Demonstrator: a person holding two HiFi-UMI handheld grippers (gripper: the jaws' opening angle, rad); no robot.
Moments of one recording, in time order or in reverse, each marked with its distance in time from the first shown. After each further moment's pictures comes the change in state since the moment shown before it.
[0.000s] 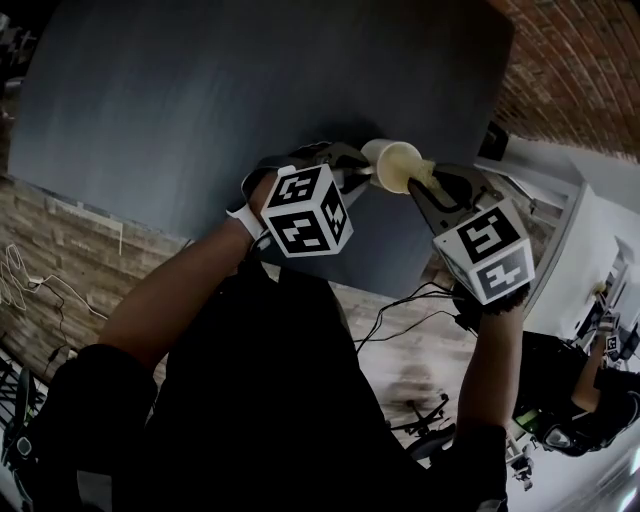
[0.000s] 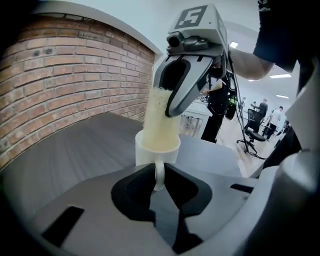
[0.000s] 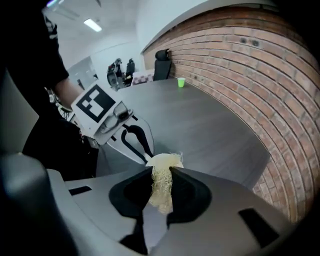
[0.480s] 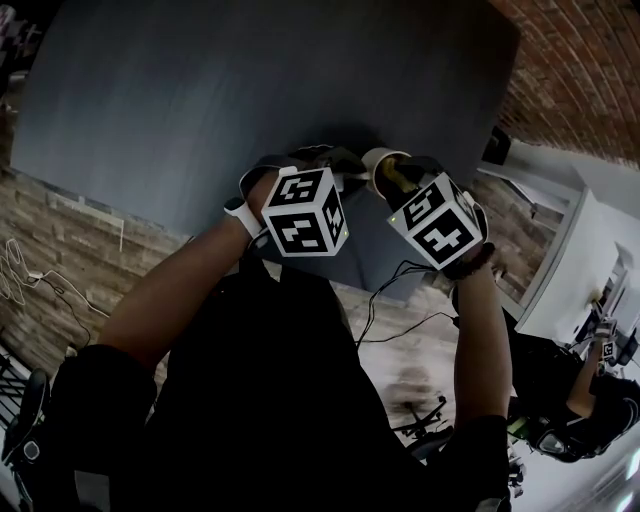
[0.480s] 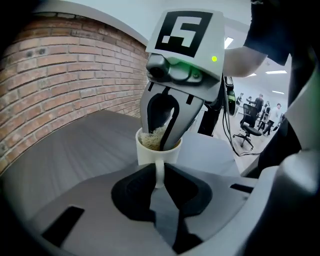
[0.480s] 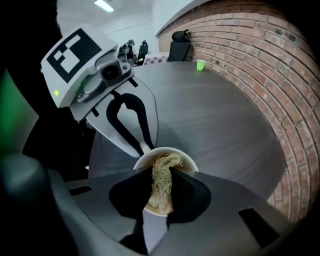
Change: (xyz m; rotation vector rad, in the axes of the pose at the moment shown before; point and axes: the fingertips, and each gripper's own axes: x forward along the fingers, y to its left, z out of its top) left arm -0.006 -0.005 -0.016 0.037 0.045 -0.041; right arm 0.075 0.025 -0.017 -0.128 0.172 0.077
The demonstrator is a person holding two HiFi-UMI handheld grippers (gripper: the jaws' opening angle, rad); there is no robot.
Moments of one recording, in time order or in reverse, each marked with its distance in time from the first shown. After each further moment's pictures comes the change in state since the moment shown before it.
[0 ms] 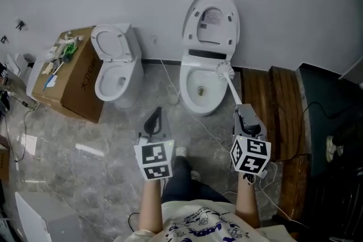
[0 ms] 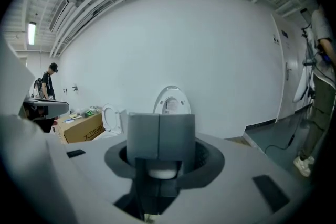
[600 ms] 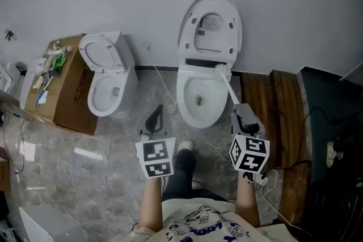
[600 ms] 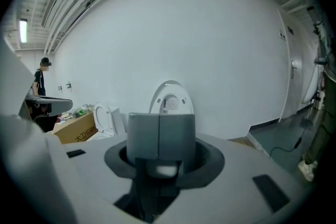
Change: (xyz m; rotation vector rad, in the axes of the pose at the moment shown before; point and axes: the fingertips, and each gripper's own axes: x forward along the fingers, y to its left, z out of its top) left arm 0.146 0.024 0.023 0.006 0.027 -0.047; right arm 0.133 -0.002 0.031 0.003 0.055 -0.013
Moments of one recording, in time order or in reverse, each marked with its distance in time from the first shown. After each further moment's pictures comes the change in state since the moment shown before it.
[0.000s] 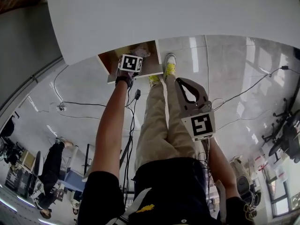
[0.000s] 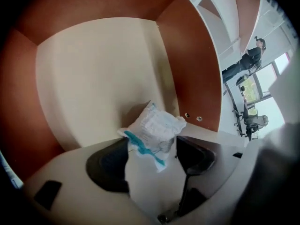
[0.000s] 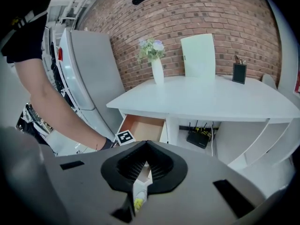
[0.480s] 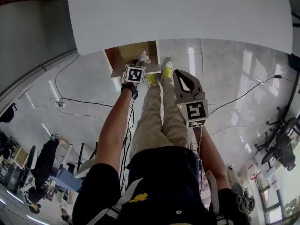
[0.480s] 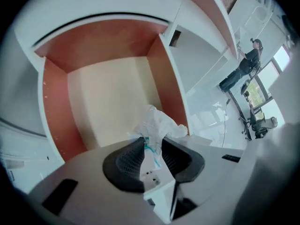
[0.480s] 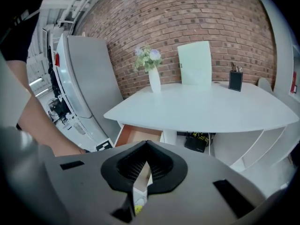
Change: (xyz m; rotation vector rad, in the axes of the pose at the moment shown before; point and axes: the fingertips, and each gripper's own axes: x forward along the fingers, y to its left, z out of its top) left arm -0.055 -0.048 -0.010 -0.029 -0.173 0.031; right arm -0.021 -0.010 0.029 0.049 -0.021 -0.054
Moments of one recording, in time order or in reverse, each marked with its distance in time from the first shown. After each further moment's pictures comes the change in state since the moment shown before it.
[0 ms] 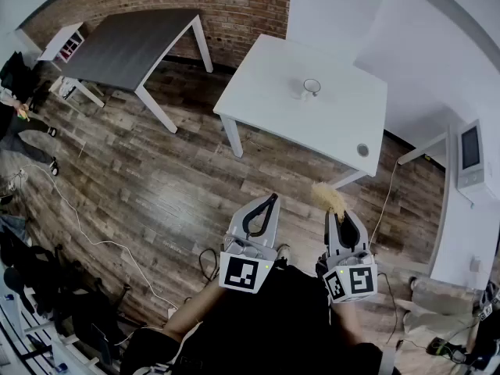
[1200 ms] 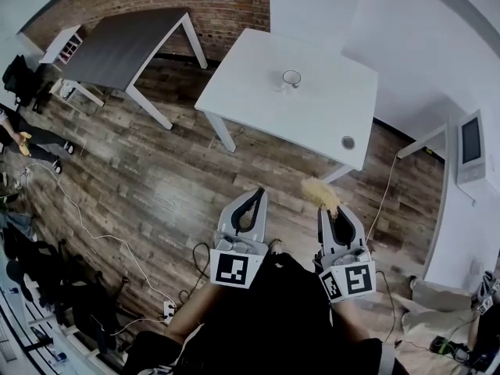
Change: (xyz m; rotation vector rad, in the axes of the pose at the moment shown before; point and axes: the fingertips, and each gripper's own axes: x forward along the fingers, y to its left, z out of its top) left arm 0.047 -0.064 -0.008 -0.034 0.038 0.092; right arm -0.027 -0.077 0.011 0.014 -0.012 0.087
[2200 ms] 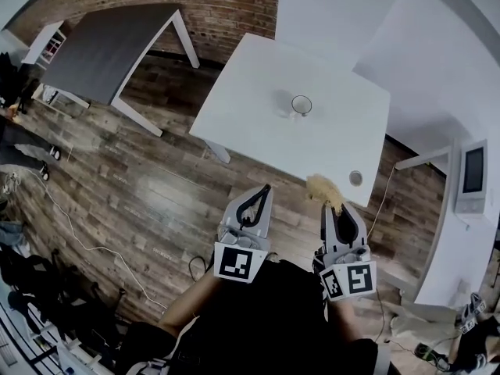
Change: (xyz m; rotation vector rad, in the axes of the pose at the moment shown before) left arm 0.159 0.108 -0.028 0.029 0.043 -0.092; right arm 0.183 -0.050 0.012 0.001 0.033 -0.062
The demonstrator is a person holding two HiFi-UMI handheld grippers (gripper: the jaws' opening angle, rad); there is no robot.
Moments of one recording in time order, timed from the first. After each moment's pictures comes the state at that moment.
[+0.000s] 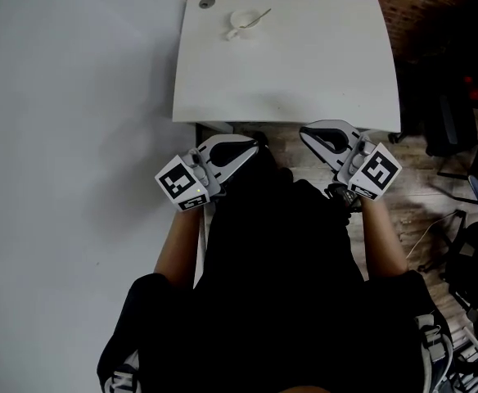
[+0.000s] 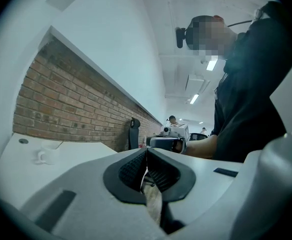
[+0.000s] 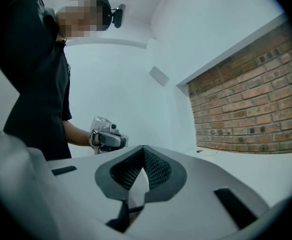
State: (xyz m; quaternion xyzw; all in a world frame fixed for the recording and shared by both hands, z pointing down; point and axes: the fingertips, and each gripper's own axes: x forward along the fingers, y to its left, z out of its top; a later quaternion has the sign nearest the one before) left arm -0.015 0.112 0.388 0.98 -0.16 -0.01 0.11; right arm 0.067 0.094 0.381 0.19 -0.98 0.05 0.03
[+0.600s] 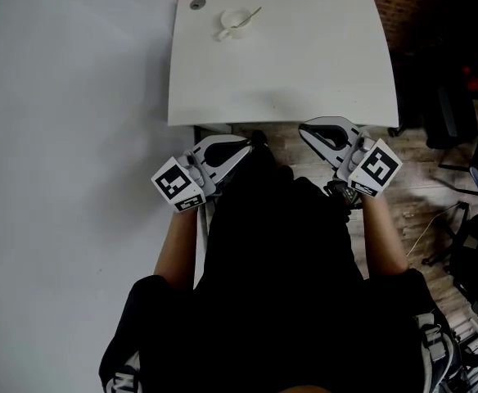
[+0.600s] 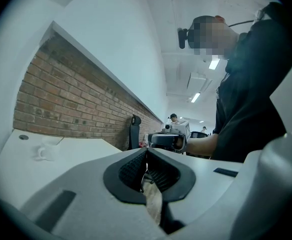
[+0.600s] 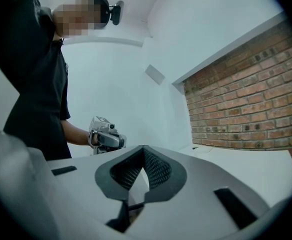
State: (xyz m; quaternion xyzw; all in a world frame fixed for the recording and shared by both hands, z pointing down) left arm -0.013 0.104 0.398 0.98 -0.16 0.00 0.13; right arm 0.081 0.085 0.385 0.20 -0.98 0.06 0.04
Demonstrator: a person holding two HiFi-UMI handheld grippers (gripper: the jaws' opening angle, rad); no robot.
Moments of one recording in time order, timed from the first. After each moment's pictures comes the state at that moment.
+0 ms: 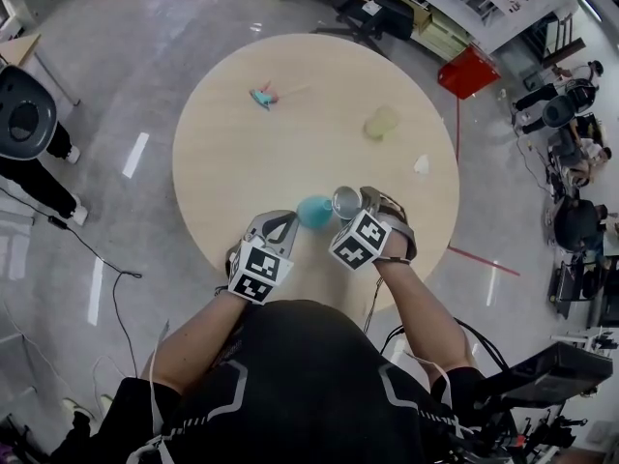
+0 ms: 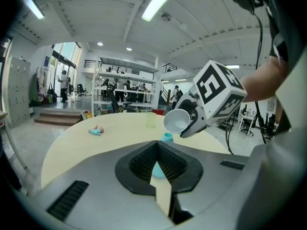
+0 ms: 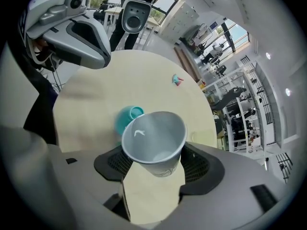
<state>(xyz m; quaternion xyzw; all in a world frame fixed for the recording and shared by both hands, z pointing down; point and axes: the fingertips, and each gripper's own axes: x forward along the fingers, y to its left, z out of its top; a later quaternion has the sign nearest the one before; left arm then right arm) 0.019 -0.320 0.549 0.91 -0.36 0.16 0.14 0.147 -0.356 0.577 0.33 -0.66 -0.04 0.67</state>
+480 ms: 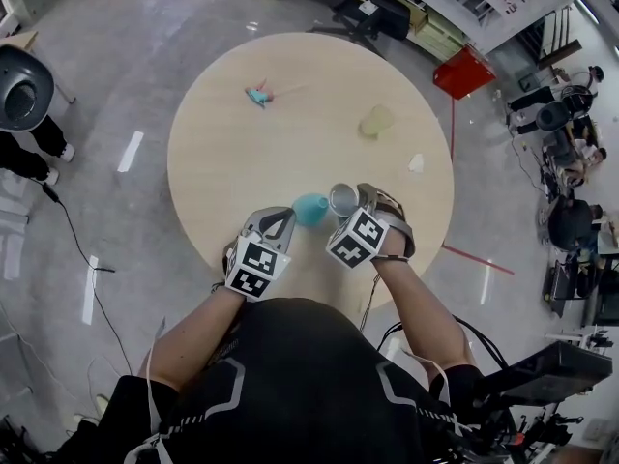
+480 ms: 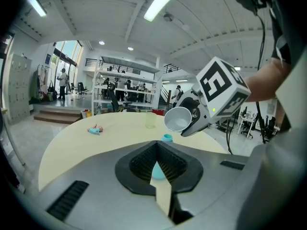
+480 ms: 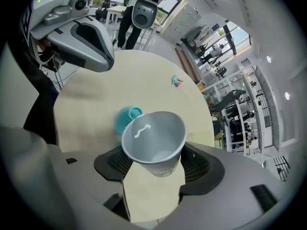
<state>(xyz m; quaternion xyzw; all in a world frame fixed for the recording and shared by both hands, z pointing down) 0.021 -0.326 0.552 0.91 -0.36 0.16 0.15 0.146 -0.360 0.570 0.33 -0.66 -0.06 0.67</state>
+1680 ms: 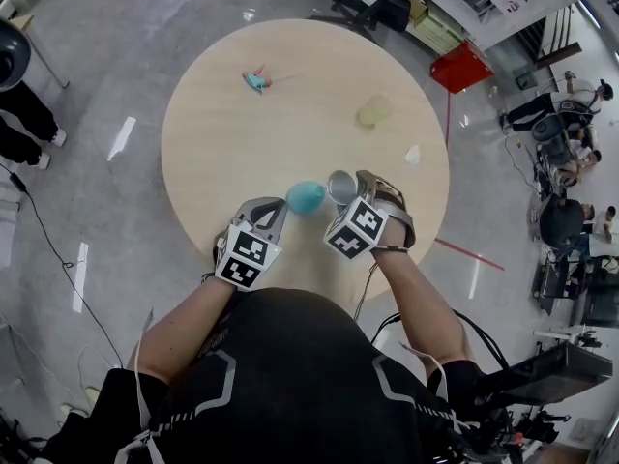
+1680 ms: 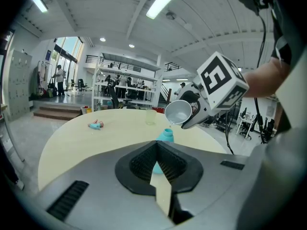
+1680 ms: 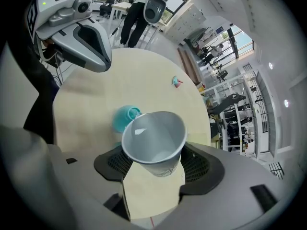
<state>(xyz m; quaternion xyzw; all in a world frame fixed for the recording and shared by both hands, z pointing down) 0.015 -0.321 0.565 0.90 -0.36 0.16 0.17 0.148 -0.363 0.563 0.32 -0.65 -0.08 0.68</state>
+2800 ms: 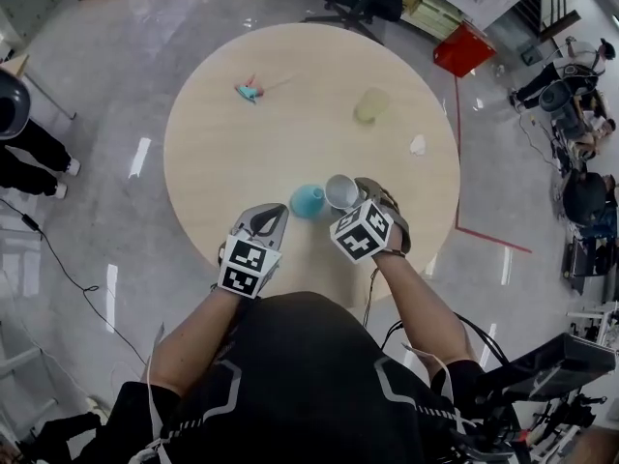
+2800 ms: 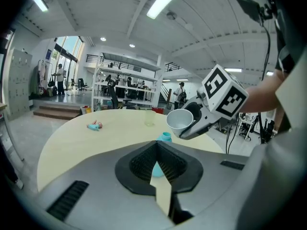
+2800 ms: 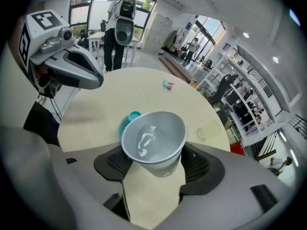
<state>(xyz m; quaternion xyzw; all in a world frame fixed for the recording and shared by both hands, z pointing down) 0.016 -0.314 0.555 0.90 -0.36 0.16 0.17 0.145 -0.344 0.579 0.40 -0.72 0.04 0.57</state>
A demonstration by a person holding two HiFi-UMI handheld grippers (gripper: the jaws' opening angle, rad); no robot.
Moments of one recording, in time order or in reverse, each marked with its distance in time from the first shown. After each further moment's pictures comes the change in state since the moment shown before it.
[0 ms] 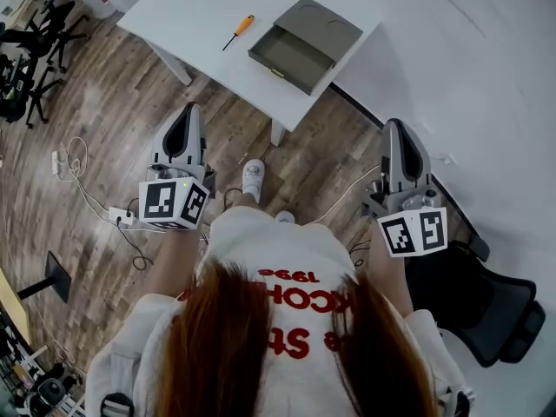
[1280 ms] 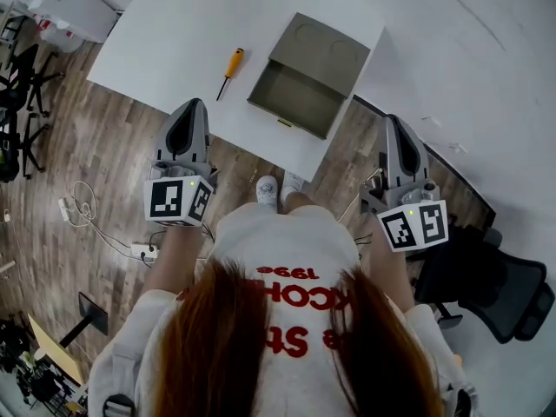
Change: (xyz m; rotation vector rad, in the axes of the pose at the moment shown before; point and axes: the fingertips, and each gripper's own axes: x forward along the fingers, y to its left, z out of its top) left arm 0.183 0.064 -0.015 0.055 0.091 -0.180; right arm 0.144 -0.047 -0.036 0.055 0.062 -0.155
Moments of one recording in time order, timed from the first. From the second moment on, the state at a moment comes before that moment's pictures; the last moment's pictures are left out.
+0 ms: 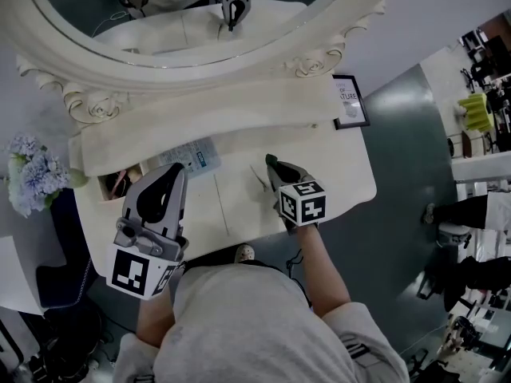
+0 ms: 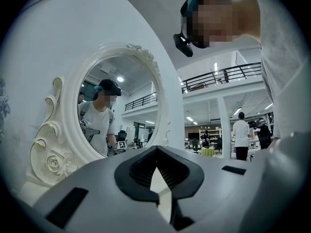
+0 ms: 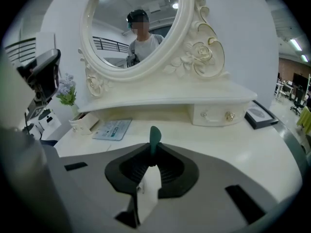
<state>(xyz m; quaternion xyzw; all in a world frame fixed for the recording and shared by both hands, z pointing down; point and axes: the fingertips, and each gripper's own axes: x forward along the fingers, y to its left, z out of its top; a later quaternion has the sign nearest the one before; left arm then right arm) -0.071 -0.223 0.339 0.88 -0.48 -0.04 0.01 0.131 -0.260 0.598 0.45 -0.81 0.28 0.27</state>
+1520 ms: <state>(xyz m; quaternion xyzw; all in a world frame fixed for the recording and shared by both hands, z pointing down) -0.116 -0.172 0.324 0.83 -0.55 -0.05 -0.02 0.025 -0.253 0.473 0.34 -0.92 0.17 0.10</state>
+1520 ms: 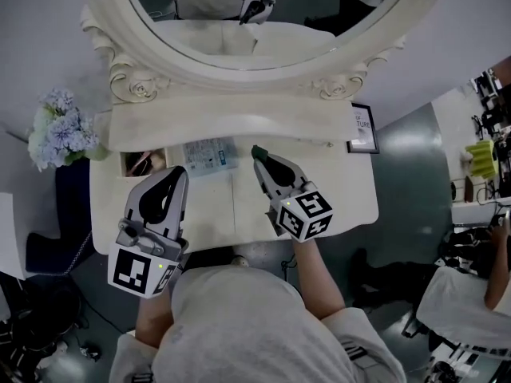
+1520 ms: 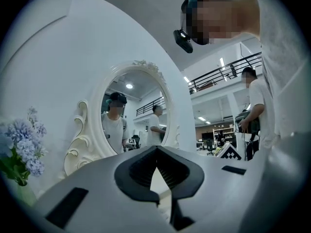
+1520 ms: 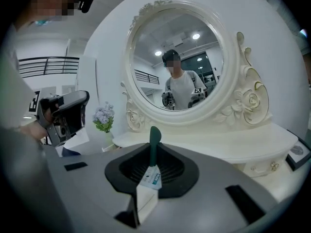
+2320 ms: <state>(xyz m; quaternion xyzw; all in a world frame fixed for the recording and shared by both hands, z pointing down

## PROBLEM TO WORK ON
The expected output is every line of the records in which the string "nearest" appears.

## YOUR RESPONSE
State: (xyz m; quaternion xyzw; all in a world frame fixed for the recording and shared by both hands, z pointing down; point and axes: the fingertips, and each gripper's own axes: x forward along the fingers, y to its left, z out of its top; a later quaternion has the sign nearest the one before) left arm -0.015 0.112 0.388 0.98 -0.16 -0.01 0.11; right arm 0.067 0.094 0.381 0.19 -0.98 0.05 0.03
<state>(xyz m; quaternion xyzw; all in a world frame fixed for the recording and shared by both hands, z pointing down; point and axes: the fingertips, and each gripper's own axes: x forward along the fingers, y to its left, z out of its top; a later quaternion has the sign nearest the one before; left arm then right arm) 0.019 -0.320 0.549 0.91 -0.36 0.16 0.14 0.147 -0.356 0.577 0.33 -0.66 -0.04 0.67</state>
<state>(xyz m; quaternion xyzw; all in a world frame fixed for the recording and shared by both hands, z pointing down; point and axes: the fingertips, and each gripper's own axes: x forward along the fingers, y to its left, z out of its top; a later quaternion has the sign nearest the one before; left arm then right arm) -0.071 -0.223 0.339 0.88 -0.48 -0.04 0.01 0.131 -0.260 0.598 0.45 -0.81 0.28 0.27</state>

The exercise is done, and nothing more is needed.